Factfulness by Hans Rosling (2018)
This book (
buy it here), by a Swedish doctor and medical researcher who has worked in some of the world's poorest countries, has points in common with Steven Pinker's
Enlightenment Now and
The Better Angels of Our Nature. It's an evidence-based look at the real condition of our world and the way things are going, and at how most people's perception of those things is so badly mistaken. Rosling's book, however, is shorter and more accessible than Pinker's, and focuses more specifically on health and economic development.
He starts off with a self-test -- a list of basic factual questions on global education levels, life expectancy, population growth, vaccination rates, etc, and invites you to check your own answers against the correct ones. He then points out that when he's given this test, even most educated people get the answers not only wrong but
drastically wrong. Almost everyone believes that in all these areas, the global situation is not only worse but far, far worse than it actually is.
Part of the problem is that people's perception of the world is still stuck in a half-century-old framework which no longer describes reality. In that framework, the world was divided into rich and poor countries, "developed" and "developing", with the latter category having the large majority of the world's population. But this is no longer a realistic view of what the world is like. As an example, he gives a chart plotting countries on a graph that shows number of children per family and the proportion of children that die before growing up. It looks like what we expect -- a large number of countries clustered in the "large families, many deaths" category, a smaller number in the "small families, few deaths" category, and very few countries in between. But this chart is from 1965. A chart of today, using exactly the same criteria, shows most countries -- with 85% of the world's population -- now in the "small families, few deaths" group. By this criterion, 85% of the world is now "developed" by 1965 standards.
He looks at per-capita income in the same way. Half a century ago, the world was pretty clearly divided into rich countries and poor countries, and most people in the West think it still is that way. In fact, most of the countries that were poor back then have moved into the middle-income category, with some encroaching on the lower reaches of the "rich" category. The chart no longer looks like two separate clumps of countries, rich and poor -- it's more cigar-shaped, with most countries in the middle and relatively few at the poor extreme. There's no sharp discontinuity between rich and middle-income, no obvious place to draw a dividing line between a favored minority of developed countries and the rest.
Measures of global health -- life expectancy, vaccinations, infant mortality, and so on -- show the same pattern. Most of the former "Third World" is in the process of catching up with the developed world (there remains a "straggler" group of seriously poor countries, mostly in sub-Saharan Africa, but even these are better off than they used to be). We haven't yet reached the point where most of the Earth's population is as prosperous and healthy as the US, western Europe, and Japan, but things are clearly heading in that direction, and it will take just a few more decades -- certainly not a century -- to get there.
If you're my age, you can remember decades ago seeing appeals to donate to help victims of massive famines in places like Ethiopia and Bangladesh, complete with pictures of pitiful stick-limbed children with swollen bellies.

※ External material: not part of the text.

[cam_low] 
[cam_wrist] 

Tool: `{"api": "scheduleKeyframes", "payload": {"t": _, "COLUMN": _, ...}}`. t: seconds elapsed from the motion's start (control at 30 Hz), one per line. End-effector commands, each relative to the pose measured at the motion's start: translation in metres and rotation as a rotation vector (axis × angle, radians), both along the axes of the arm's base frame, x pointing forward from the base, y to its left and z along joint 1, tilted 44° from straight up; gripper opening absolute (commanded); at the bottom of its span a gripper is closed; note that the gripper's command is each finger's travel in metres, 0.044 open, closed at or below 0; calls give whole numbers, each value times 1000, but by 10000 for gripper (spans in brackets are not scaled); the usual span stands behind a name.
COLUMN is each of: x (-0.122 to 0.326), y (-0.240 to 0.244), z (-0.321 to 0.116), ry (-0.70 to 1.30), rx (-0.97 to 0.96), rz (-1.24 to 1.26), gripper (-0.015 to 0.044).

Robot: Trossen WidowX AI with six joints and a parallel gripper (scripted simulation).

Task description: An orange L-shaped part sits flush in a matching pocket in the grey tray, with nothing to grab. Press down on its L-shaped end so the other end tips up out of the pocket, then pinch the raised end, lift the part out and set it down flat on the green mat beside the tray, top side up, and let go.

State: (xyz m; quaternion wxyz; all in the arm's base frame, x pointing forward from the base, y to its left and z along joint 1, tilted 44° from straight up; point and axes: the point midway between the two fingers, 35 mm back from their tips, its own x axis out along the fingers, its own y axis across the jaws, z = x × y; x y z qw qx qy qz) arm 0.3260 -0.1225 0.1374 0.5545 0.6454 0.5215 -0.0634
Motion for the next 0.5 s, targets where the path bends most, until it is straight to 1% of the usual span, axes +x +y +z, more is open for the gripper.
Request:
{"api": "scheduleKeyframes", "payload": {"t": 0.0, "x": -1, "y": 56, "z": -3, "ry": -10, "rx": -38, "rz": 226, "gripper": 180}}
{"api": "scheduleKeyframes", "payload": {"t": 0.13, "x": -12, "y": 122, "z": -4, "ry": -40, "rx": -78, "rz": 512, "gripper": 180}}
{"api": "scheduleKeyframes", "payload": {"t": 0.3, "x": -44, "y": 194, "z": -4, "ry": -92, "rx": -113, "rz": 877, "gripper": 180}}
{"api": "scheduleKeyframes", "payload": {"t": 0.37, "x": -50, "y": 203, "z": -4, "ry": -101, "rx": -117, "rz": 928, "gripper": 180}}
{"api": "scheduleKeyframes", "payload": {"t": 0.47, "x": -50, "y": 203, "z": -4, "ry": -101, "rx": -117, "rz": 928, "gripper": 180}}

Notice you don't see those any more? It's because those places
aren't like that any more. In Bangladesh, for example, in 1972 the average woman had seven children and the child survival rate was under 80%. Today it's two children per woman and 97%. Life expectancy there has gone from 52 to 73 years over the same period. Still not as good as France or Japan, but the magnitude of the change is undeniable.
Pages 60-63 have a series of striking charts showing the global changes from a few decades ago to the present in dozens of factors like literacy, malnutrition, oil spills, female education, air pollution, clean water, laws protecting nature, the percentage of the world's population living under democratic governments, and so on. In every single case there has been substantial improvement -- in some cases, so huge as to be revolutionary, in just a few decades.
So why does the perception persist that everything is terrible and getting worse? Rosling discusses ten "instincts", as he calls them, that lead people to misperceive and misinterpret reality (useful information in a broad range of situations), and offers suggestions for how to correct for them. The media tend to over-dramatize and over-simplify how they report things and to treat exceptional cases -- deep poverty or large families in poor countries, for example -- as if they were still typical. There's also the fact that people who are now in the age ranges that are socially dominant (40 to 70, say) got their education decades ago when the world was very different, and their picture of reality has not evolved to keep up with how things have changed.
Like Pinker, Rosling knows that many readers will be viscerally resistant to believing much of this, so he provides a great deal of supporting data, though it's not as overwhelming as the mountains of evidence that make Pinker's tomes so massive.
The fact that so many people, even those in positions of power, have such a drastically-mistaken view of the world can all too easily lead to despair, paralysis, and bad decision-making. We need to understand reality, and the future we're heading for, the way it actually is.